On the other side, the Guelfs of Lombardy hastened to send succour to a city which had just sacrificed itself for them. The Milanese set the example; the militias of Mantua, Piacenza, and Ferrara followed it; and the Guelfs, who had been exiled from Reggio, Modena, and other Ghibelline cities, thinking they served their country in fighting for their faction, arrived in great numbers to shut themselves up in Parma. Frederick was prevented from hanging the hostages given previous to the revolt, before the walls of the city, by the militia of Pavia, who declared it was with the sword of Ghibelline soldiers only, and not with that of the executioner, that they would secure the throne of the emperor.
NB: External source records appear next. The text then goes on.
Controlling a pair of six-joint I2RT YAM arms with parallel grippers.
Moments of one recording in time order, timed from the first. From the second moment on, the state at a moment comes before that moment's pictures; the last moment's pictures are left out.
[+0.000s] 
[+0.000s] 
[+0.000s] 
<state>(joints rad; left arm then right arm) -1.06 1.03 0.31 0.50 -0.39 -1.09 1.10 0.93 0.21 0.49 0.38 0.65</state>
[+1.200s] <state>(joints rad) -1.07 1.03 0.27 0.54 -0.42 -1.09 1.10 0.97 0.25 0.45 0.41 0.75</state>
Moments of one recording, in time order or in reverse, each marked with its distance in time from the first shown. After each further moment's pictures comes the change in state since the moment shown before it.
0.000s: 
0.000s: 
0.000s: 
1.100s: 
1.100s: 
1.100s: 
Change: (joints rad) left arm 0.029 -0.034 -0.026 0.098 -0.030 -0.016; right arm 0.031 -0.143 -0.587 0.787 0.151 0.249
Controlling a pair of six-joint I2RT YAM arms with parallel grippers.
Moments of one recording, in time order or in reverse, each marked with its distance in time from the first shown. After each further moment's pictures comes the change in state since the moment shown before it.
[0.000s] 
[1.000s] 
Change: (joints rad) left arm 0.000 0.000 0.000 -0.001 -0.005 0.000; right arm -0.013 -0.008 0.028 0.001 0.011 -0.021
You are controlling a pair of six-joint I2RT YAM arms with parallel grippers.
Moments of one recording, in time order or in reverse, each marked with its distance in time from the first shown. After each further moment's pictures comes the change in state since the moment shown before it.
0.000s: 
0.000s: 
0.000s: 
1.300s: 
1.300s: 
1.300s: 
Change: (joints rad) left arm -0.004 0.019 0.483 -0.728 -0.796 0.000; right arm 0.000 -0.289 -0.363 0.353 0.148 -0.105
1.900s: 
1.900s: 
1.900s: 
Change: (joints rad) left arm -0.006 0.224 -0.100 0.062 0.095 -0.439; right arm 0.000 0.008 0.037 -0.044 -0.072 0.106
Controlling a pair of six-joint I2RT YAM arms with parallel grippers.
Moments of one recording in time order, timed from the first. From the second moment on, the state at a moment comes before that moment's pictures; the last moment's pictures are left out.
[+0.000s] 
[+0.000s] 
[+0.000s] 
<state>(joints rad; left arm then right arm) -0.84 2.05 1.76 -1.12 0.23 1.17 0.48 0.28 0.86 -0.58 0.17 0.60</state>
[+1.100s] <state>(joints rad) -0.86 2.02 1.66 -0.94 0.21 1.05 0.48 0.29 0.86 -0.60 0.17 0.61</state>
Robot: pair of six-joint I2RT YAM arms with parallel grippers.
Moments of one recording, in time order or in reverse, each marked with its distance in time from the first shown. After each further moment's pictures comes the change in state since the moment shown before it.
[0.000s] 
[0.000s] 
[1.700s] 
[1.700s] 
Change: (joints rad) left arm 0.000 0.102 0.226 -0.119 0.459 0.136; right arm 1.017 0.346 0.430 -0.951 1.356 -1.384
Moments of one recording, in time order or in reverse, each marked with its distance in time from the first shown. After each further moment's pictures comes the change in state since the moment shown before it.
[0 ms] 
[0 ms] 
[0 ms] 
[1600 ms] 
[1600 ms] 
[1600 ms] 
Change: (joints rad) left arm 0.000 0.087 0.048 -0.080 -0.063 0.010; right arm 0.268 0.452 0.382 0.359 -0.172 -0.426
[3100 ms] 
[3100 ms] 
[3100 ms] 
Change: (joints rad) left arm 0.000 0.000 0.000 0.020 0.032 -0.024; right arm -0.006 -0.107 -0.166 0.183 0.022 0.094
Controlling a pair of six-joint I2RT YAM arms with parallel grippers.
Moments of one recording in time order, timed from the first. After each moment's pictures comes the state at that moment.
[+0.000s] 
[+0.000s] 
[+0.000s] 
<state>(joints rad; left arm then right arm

The siege made little progress; the winter had begun, but Frederick persisted in his attempt. He proclaimed his determination to raze Parma to the ground, and to transfer those of the inhabitants who should be spared into his fortified camp, of which he would make a new town, called Vittoria. This camp, which he quitted on a hawking party, on the 8th of February, 1248, was in his absence surprised by a sortie of a Guelf army from Parma, taken, and pillaged; his soldiers were dispersed, and the emperor had the humiliation of being forced to raise the siege.